Using the material below, return exactly the lines between the one holding "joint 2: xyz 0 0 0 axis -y" and the one holding "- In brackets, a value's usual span", inclusive, and no others.

* * * * * * *

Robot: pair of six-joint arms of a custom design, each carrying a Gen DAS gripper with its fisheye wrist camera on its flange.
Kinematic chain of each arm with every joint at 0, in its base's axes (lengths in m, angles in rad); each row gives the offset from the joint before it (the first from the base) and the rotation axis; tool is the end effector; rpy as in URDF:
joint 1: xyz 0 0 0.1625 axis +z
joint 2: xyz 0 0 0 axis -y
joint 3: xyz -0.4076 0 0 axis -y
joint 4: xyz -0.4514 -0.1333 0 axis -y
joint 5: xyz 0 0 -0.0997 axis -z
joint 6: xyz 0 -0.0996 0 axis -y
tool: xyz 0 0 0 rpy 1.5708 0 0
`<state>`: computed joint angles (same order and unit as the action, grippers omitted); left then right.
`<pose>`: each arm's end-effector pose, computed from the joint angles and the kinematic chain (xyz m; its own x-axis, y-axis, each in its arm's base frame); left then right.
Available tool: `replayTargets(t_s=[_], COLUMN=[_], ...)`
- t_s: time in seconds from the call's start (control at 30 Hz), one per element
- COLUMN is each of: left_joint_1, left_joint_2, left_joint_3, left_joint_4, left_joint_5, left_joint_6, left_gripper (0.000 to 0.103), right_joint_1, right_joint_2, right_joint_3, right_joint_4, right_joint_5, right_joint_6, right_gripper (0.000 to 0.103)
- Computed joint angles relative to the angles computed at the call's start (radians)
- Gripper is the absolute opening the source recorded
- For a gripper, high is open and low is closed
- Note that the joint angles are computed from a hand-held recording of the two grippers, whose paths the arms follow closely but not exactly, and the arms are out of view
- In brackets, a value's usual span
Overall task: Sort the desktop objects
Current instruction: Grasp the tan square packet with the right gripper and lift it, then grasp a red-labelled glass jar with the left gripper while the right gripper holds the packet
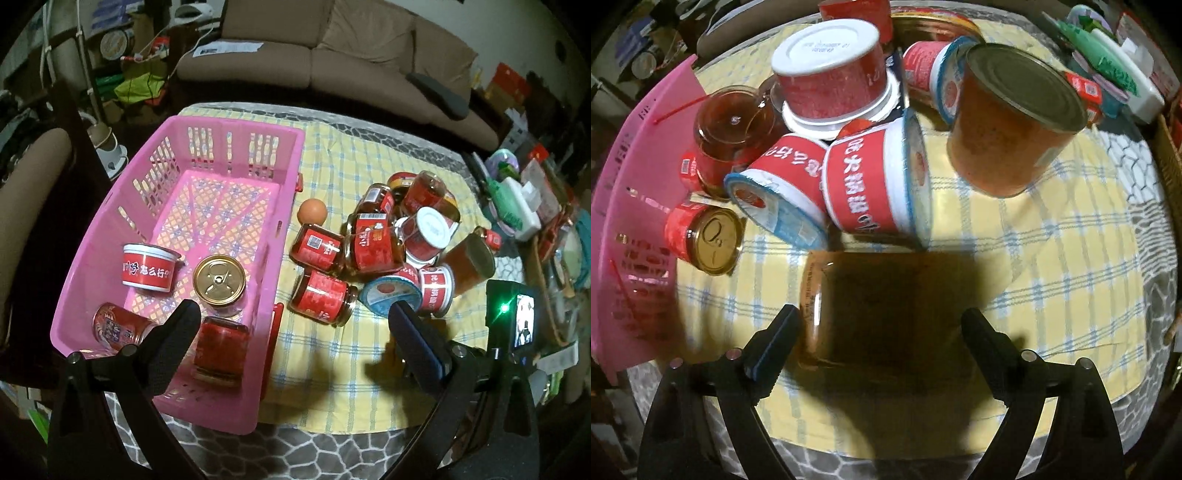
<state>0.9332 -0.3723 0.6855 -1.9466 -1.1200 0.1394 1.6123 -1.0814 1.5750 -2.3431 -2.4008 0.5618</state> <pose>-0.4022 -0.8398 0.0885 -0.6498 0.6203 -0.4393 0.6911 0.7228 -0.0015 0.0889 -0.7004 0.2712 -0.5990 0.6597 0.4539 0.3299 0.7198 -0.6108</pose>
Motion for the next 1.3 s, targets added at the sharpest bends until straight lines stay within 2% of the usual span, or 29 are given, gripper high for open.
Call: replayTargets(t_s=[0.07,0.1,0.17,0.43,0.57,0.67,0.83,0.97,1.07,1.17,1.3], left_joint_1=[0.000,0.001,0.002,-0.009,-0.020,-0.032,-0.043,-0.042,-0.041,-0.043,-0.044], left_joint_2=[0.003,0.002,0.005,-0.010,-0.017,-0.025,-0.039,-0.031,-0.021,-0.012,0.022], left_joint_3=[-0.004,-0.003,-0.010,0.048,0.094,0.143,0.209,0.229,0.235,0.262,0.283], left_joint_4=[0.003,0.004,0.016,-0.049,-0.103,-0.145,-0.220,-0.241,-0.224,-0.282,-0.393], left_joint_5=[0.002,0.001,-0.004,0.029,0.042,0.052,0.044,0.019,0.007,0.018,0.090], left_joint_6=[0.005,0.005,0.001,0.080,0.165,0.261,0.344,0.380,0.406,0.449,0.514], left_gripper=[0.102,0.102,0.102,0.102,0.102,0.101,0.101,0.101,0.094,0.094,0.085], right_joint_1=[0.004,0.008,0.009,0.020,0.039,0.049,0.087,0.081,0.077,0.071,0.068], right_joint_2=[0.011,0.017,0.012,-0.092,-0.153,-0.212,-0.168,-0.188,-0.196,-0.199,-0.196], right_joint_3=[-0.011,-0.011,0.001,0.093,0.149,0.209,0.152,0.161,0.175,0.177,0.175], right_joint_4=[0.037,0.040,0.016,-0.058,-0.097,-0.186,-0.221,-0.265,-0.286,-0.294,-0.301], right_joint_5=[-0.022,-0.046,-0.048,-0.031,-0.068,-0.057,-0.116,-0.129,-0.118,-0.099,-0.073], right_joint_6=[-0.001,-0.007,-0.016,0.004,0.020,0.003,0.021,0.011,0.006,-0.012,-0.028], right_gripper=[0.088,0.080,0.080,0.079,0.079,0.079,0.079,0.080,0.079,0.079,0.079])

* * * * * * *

• **Solution**:
joint 2: xyz 0 0 0 axis -y
joint 3: xyz -0.4076 0 0 axis -y
joint 4: xyz -0.4514 -0.1333 0 axis -y
joint 5: xyz 0 0 -0.0997 axis -z
joint 6: xyz 0 -0.0996 0 axis -y
tool: xyz 0 0 0 rpy 1.5708 0 0
`<state>`: computed joint angles (same order and unit as the action, grippers omitted); left then right.
`<pose>`: each arm's end-effector pose, computed from the joint angles and the kinematic chain (xyz m; its own x-axis, y-axis, each in its arm's base frame); left then right.
Available tool: `replayTargets(t_s=[_], COLUMN=[_], ...)`
- t_s: time in seconds from the call's start (control at 30 Hz), one per element
- COLUMN is each of: left_joint_1, left_joint_2, left_joint_3, left_joint_4, left_joint_5, left_joint_6, left_gripper (0.000 to 0.103), right_joint_1, right_joint_2, right_joint_3, right_joint_4, right_joint_5, right_joint_6, right_gripper (0.000 to 0.103)
- Computed joint angles relative to the angles computed at the call's start (radians)
- Gripper is the absolute opening the source recorded
- For a gripper, high is open and low is closed
- Note that the joint angles are computed from a hand-held recording of the two grippers, whose paths the arms follow closely but not exactly, and the arms are out of view
- In brackets, a value's usual span

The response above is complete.